### Exercise
Copy each line of the entries that contains the word "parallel".
[Given records — start]
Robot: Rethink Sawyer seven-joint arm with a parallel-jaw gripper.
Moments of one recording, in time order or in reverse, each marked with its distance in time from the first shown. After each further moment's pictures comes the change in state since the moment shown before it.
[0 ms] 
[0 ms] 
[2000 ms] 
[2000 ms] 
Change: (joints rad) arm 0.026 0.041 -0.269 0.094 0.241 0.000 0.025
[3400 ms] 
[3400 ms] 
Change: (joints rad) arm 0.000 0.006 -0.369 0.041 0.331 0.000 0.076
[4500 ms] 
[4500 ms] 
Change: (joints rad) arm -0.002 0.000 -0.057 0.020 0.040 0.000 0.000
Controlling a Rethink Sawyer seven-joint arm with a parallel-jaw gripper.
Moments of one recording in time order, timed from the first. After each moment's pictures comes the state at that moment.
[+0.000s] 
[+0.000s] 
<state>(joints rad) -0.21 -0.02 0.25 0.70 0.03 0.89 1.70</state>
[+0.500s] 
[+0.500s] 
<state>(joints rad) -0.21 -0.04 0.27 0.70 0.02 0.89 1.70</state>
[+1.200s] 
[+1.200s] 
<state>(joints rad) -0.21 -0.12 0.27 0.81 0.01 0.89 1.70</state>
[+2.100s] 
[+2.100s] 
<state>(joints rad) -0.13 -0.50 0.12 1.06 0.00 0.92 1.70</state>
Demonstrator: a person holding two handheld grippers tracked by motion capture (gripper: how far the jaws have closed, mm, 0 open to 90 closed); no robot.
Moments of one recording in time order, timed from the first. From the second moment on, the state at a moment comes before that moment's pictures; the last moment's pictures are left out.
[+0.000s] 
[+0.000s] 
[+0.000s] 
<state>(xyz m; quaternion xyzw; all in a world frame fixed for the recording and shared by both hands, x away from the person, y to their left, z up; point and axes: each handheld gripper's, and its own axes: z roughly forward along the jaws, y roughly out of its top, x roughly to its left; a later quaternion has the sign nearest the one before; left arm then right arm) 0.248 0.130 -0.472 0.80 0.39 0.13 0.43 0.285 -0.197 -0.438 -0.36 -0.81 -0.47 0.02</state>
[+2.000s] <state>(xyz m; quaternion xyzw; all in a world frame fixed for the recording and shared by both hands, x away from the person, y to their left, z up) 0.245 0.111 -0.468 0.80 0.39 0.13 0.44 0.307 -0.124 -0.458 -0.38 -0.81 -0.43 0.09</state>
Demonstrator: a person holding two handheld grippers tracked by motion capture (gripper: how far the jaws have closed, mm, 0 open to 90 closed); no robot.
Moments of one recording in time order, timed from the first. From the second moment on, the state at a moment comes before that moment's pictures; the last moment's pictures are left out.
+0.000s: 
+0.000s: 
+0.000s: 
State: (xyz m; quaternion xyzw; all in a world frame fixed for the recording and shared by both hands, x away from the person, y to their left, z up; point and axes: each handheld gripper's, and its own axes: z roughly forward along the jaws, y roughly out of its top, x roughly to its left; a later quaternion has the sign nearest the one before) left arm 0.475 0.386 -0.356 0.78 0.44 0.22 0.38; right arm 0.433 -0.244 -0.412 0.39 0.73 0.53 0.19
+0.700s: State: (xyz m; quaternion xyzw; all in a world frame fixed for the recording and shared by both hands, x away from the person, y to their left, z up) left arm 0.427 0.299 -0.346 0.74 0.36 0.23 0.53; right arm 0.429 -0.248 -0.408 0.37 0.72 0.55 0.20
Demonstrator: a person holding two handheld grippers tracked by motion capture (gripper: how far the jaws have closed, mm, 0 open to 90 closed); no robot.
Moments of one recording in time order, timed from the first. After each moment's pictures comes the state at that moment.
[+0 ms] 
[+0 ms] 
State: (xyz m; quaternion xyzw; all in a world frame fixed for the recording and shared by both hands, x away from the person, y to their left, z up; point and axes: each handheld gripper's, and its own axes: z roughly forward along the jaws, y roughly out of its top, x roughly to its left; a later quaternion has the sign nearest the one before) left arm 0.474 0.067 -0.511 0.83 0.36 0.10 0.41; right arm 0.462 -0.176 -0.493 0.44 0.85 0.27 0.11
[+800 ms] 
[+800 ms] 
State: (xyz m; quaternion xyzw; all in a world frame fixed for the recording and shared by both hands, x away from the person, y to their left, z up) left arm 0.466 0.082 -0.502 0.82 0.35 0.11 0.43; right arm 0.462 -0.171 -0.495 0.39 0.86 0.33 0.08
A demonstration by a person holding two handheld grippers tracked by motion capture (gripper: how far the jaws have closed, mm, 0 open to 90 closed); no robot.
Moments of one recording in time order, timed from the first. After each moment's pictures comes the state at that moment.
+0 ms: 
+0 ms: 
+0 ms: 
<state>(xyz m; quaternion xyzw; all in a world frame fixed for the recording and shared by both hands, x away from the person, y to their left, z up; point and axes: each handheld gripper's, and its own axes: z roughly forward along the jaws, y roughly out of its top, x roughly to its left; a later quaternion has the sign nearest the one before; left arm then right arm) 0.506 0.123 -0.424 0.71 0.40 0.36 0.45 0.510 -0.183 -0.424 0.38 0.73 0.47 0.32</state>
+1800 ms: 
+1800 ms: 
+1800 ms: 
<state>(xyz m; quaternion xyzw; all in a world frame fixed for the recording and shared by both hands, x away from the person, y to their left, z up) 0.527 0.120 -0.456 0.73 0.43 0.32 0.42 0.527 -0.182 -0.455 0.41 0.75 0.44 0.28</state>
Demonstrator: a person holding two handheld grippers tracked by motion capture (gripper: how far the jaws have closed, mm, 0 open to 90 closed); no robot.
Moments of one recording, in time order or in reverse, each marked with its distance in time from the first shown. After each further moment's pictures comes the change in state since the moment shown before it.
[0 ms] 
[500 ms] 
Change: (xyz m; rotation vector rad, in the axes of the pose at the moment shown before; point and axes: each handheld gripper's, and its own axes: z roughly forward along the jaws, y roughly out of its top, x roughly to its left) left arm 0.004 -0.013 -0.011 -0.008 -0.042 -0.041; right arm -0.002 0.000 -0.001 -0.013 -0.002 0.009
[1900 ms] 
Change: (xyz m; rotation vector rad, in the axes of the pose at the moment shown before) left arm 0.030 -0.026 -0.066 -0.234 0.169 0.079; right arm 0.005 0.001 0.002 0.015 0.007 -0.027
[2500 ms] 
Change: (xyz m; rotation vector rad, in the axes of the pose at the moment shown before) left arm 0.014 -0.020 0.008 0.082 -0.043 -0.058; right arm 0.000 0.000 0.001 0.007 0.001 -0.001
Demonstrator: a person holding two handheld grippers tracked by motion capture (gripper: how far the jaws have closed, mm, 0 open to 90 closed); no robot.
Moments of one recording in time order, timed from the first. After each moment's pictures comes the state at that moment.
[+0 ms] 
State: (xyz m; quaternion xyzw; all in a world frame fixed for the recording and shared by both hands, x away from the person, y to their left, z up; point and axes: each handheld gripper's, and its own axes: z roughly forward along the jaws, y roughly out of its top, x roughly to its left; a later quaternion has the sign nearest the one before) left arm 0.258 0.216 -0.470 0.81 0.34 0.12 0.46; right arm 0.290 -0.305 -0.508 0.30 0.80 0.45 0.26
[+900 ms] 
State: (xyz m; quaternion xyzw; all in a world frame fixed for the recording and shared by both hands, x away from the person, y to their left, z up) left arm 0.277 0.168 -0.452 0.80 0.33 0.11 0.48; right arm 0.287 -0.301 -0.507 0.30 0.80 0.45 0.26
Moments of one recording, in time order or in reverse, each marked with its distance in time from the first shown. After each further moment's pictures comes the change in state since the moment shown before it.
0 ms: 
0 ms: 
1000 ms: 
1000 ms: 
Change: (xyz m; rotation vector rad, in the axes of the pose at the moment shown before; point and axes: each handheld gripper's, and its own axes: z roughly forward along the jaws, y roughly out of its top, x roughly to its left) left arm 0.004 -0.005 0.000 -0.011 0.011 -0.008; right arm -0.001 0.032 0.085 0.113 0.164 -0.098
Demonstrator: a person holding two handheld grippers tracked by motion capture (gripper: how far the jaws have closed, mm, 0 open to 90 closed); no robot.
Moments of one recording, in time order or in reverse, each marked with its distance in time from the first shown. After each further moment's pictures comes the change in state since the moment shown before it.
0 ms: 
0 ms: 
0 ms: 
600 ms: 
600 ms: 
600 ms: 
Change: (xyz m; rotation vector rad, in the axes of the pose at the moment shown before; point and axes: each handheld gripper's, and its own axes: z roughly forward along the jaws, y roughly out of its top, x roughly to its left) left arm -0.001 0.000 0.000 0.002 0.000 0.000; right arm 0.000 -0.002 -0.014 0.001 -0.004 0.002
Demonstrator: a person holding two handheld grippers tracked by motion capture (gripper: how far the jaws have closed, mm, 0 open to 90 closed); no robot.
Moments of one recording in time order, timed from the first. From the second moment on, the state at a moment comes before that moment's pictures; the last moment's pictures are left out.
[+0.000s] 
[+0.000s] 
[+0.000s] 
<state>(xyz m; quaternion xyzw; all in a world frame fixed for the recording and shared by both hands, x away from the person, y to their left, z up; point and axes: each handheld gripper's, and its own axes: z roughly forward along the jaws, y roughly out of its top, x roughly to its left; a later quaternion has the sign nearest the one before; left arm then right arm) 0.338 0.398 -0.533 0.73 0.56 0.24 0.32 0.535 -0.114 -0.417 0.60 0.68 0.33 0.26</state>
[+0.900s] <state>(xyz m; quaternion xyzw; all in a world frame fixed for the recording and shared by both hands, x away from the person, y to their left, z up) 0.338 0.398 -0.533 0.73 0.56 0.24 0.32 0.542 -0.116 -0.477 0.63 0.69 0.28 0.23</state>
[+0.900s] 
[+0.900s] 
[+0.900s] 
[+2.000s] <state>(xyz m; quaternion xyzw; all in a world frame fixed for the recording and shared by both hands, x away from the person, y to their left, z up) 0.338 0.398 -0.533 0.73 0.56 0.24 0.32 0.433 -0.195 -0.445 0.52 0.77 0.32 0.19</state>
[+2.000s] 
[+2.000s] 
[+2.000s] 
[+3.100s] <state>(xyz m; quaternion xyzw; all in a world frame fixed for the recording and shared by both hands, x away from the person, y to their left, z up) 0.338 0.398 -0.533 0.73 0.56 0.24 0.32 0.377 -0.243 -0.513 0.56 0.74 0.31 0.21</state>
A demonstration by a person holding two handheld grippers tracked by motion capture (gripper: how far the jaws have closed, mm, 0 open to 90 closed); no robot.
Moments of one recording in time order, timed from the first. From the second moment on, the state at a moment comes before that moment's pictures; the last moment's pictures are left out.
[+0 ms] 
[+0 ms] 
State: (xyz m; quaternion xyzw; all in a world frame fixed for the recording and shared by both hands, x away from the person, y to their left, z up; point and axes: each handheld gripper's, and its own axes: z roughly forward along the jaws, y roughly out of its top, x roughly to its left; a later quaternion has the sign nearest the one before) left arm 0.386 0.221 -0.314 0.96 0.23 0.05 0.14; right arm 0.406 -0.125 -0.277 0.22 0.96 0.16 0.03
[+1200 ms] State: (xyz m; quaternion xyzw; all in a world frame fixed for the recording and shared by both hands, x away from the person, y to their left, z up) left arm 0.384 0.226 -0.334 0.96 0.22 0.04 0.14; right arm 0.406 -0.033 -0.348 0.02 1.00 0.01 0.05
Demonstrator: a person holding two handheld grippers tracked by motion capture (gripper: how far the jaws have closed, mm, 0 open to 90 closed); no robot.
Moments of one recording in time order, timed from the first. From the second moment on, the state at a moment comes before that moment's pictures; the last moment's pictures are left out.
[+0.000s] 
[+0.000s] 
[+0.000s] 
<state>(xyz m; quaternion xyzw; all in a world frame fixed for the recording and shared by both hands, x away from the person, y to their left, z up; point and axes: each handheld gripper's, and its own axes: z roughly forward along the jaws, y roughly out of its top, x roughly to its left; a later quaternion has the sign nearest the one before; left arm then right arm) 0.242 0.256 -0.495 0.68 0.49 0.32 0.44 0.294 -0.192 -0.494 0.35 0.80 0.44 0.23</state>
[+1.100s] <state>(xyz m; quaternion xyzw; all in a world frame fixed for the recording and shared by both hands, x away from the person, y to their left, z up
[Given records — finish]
### Your solution
Robot: Rethink Sawyer seven-joint arm with a parallel-jaw gripper.
Controlling a Rethink Sawyer seven-joint arm with a parallel-jaw gripper.

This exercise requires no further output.